PUTNEY — An open letter to Sens. Patrick Leahy and Bernie Sanders and Rep. Peter Welch:

I'm listening to the testimony of Capitol and other D.C. police officers as they share the trauma of Jan. 6, as I grieve for them and for our country.

It is so painful but so true to hear what happened. It may surprise and horrify many of us, but is probably less surprising to people of color, many of whom have experienced abuse on a regular basis.

Several years ago, as part of the work we have been doing in our Quaker meeting (Putney Friends Meeting), we watched a video of a workshop with white people and people of color.

One phrase in that exchange of experiences and feelings has stuck in my gut and keeps coming back to me. One man of color was sharing with and listening to a white woman as she admitted how difficult and frightening it was for her to look at her feelings and how hard it was to act responsibly.

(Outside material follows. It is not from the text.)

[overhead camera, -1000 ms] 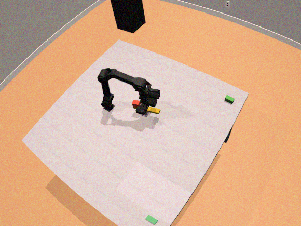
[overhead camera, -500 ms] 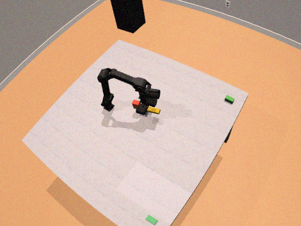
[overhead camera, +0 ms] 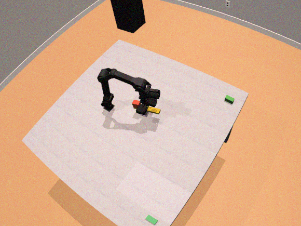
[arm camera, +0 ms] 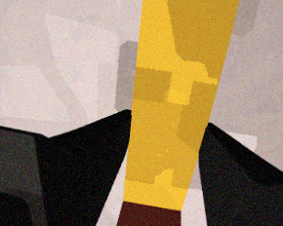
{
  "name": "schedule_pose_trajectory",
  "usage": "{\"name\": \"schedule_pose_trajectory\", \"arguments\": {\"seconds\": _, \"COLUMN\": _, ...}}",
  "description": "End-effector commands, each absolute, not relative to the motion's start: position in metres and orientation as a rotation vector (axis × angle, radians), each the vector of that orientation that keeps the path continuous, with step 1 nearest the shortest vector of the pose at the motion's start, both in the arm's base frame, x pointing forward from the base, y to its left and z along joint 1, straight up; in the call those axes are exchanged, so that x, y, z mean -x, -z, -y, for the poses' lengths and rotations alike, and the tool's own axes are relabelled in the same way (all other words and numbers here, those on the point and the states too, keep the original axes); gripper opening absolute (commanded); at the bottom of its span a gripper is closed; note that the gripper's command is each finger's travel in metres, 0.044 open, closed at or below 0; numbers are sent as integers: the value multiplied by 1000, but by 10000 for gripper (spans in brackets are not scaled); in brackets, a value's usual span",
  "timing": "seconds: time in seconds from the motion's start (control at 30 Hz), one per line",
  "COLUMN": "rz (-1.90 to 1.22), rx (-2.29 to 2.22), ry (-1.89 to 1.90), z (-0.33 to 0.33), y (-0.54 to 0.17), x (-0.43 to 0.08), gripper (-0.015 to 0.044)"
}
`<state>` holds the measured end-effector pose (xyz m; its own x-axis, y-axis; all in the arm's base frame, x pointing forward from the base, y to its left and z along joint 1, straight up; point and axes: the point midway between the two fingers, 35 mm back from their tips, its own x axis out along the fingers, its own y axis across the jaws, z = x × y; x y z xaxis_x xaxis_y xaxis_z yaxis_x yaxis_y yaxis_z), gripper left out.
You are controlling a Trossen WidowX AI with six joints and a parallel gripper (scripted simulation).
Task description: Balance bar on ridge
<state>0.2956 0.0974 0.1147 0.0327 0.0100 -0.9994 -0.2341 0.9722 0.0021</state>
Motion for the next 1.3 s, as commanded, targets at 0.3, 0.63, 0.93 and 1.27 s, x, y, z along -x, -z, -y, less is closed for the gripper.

His response was empathetic and clear. All he said was, “Welcome to the pain.”

I hope and pray that we as a culture are finally reaching a point where we can stand up and respond to the racism that is so engrained in our society.

Whether we live in communities that are majority people of color or in places like Vermont where there are relatively few, we all need to know the truth, to stand in the reality of how divided and abusive our country has always been and continues to be.

Here in Vermont, we have the same violence, hatred, ignorance, and denial. There may be less of it, but it is still here, and it impacts us all - not just the few friends, neighbors, and colleagues who are Black, Brown, Indigenous, Latino, immigrant, or other non-white persons.

Because there are more of us who are white, it is even more important for us to take responsibility, and to not hide from the reality of the society in which we live.

Let's not pretend the injustice doesn't affect us. We are all hurt by this behavior, by the hatred, the fear, and the anger.

Our children will not benefit from being taught that the oppression does not exist. They need the knowledge and the skills to turn it around.

Those of us who are white have lived in the privileged environment where we may think this is easy, where we just have to be good and nice. It's not easy, and we can't just be nice and think the problems will go away.

Thank you for all you do to try to make the U.S.A. what I believe we all want it to be: a compassionate, welcoming place for everyone.

Let's keep working together. There's a lot to do.